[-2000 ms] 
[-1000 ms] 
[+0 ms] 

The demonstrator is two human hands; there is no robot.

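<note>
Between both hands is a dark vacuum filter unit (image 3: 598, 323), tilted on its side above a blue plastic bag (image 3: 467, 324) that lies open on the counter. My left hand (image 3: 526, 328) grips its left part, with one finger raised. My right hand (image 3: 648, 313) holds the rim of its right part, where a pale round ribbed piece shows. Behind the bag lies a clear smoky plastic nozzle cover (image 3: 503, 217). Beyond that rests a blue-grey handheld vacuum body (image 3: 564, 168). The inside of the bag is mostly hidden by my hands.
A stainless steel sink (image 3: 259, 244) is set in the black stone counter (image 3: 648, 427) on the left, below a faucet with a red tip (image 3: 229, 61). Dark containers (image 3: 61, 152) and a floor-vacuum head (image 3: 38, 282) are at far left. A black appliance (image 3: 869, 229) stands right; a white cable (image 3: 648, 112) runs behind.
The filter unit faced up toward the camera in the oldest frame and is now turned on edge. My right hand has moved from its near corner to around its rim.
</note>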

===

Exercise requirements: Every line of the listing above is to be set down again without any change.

Expected answer:
[-2000 ms] 
[-1000 ms] 
[+0 ms] 

The demonstrator is two human hands; there is no robot.

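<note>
Between both hands is a dark vacuum filter unit (image 3: 598, 323), tilted on its side above a blue plastic bag (image 3: 467, 324) that lies open on the counter. My left hand (image 3: 526, 328) grips its left part, with one finger raised. My right hand (image 3: 648, 313) holds the rim of its right part, where a pale round ribbed piece shows. Behind the bag lies a clear smoky plastic nozzle cover (image 3: 503, 217). Beyond that rests a blue-grey handheld vacuum body (image 3: 564, 168). The inside of the bag is mostly hidden by my hands.
A stainless steel sink (image 3: 259, 244) is set in the black stone counter (image 3: 648, 427) on the left, below a faucet with a red tip (image 3: 229, 61). Dark containers (image 3: 61, 152) and a floor-vacuum head (image 3: 38, 282) are at far left. A black appliance (image 3: 869, 229) stands right; a white cable (image 3: 648, 112) runs behind.
The filter unit faced up toward the camera in the oldest frame and is now turned on edge. My right hand has moved from its near corner to around its rim.
</note>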

This exercise has been worked through to completion.